Oreen Cohen makes big and impactful work in a relatively small space. Accessing her studio in the Radiant Hall Susquehanna location involves ducking under a larger than life sculpture that gives you the sense of entering an art cave. Despite it's size, it's warm and inviting. We had more than a few artists suggest we interview Oreen so we were pretty thrilled when she agreed to share a bit of her very limited time with us!

Where can we find you online?

What type of artist are you?
I make sculpture, installation, performance, video. I find ways to make work in whatever medium that fits the message.

Where are you from?
I grew up in Rochester, NY, but spent a lot of my childhood in Israel with family.

What neighborhood do you live in now?
Currently I live in Bloomfield but I am a Northsider at heart.

Why do you choose to make art in Pittsburgh?
I think a better question is, What drew me to Pittsburgh? My curiosity in the post-industrial. I grew up in the Rust Belt, went to undergrad in Buffalo, the entropy and urgency that surrounds those environments drives my work. What kept me in Pittsburgh is more interesting, it’s the incredible amount of opportunity to fully immerse yourself in a community or many, connect the resources that are offered here with the people and actually take action for positive social change through art and culture. I see it as an epic game of connect the dots.

What is your favorite part of being an artist in Pittsburgh?
My favorite part of being an artist in Pittsburgh is the landscape, being able to get in my car and change the scenery in an instant, it keeps me inspired as an artist.
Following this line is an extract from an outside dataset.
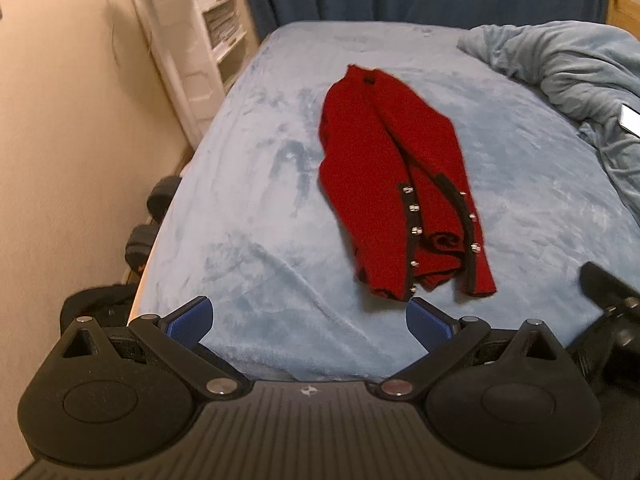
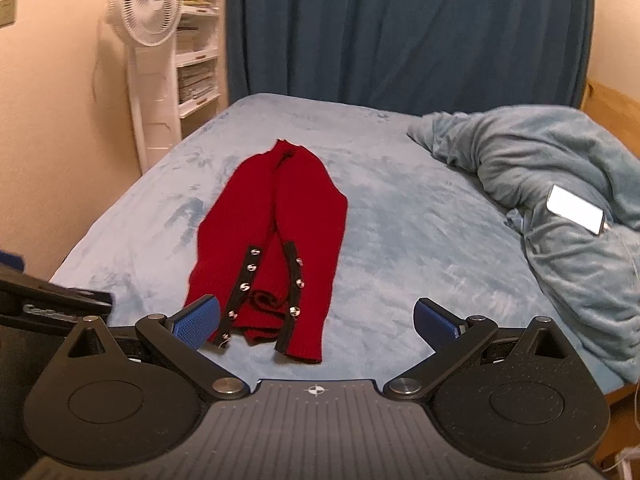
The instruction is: Fold small clothes
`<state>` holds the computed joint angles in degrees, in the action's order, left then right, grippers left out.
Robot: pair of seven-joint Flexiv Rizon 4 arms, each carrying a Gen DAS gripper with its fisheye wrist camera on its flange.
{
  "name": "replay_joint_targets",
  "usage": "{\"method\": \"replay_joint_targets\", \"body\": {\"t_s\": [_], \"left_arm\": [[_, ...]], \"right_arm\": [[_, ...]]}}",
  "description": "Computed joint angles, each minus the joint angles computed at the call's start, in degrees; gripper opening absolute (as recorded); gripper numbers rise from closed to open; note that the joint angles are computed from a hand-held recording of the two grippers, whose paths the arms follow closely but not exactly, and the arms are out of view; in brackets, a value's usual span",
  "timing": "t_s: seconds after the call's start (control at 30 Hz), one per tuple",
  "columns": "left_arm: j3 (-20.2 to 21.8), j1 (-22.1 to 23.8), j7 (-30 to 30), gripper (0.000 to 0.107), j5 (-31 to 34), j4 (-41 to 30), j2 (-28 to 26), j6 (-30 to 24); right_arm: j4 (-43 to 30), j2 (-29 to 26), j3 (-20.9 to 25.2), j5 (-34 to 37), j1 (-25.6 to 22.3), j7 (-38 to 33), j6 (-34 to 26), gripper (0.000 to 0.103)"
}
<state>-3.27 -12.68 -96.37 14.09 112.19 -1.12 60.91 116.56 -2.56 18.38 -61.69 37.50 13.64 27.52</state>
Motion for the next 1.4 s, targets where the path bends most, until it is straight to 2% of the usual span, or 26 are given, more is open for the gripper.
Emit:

I fell in love with Pittsburgh in the Fall of 2015 when I walked all over Pittsburgh collecting rubbings of the architecture, it was a really intimate experience with the city. Also the immense support for artists to expand their practice and the accessibility to resources- especially if you don’t mind dumpster diving.

What would you love to see more of in the Pittsburgh arts scene?
Collaboration. There is so much opportunity that is missed in arts and culture when things are all happening at the same time, or people are visiting that could’ve been accessed but there is no way of knowing. We need some sort of platform, beyond social media to navigate that. I’d love to see more collaborations happening between artists in Pittsburgh, it’s so tight knit, our work is having a conversation with each other so why aren’t we? Also, creative exchanges with other cities and spaces to make large scale sculpture….AH but it’s all in the works, I can feel it.

What’s your favorite music to jam to in the studio?
All depends what kind of work I am getting into, I’m all over the board, recently I’ve been listening to a band from Chicago called Smoker, I bought their entire discography it’s been awhile since I’ve done that. If I'm really trying to do something more focused, I'd say something like Do Make Say Think or The Books. Emily Wells or Lauryn Hill if I need to belt one out in the studio. My music choices have certainly mellowed over the years.

What other things do you do when you are not making art…that is, IF you have any free time?
I hang with my German Shepherd, OZZY, we like to take adventures find new hiking spots and scrap for cool stuff on the side of the road, he enjoys the ride.

What would you tell artists who are just starting out?
This is a quote that I'm still grinding on as I write my Master’s thesis, that has been shared through a past mentor, it has pushed me through the most difficult challenges in working as an artist especially in public space, "Process saves you from the poverty of your intention." It’s about being conscious of approach and situations are navigated with consideration of all aspects and possibilities in each situation, material and context. Being alert, accepting failure and letting generative ideas build possibility for action.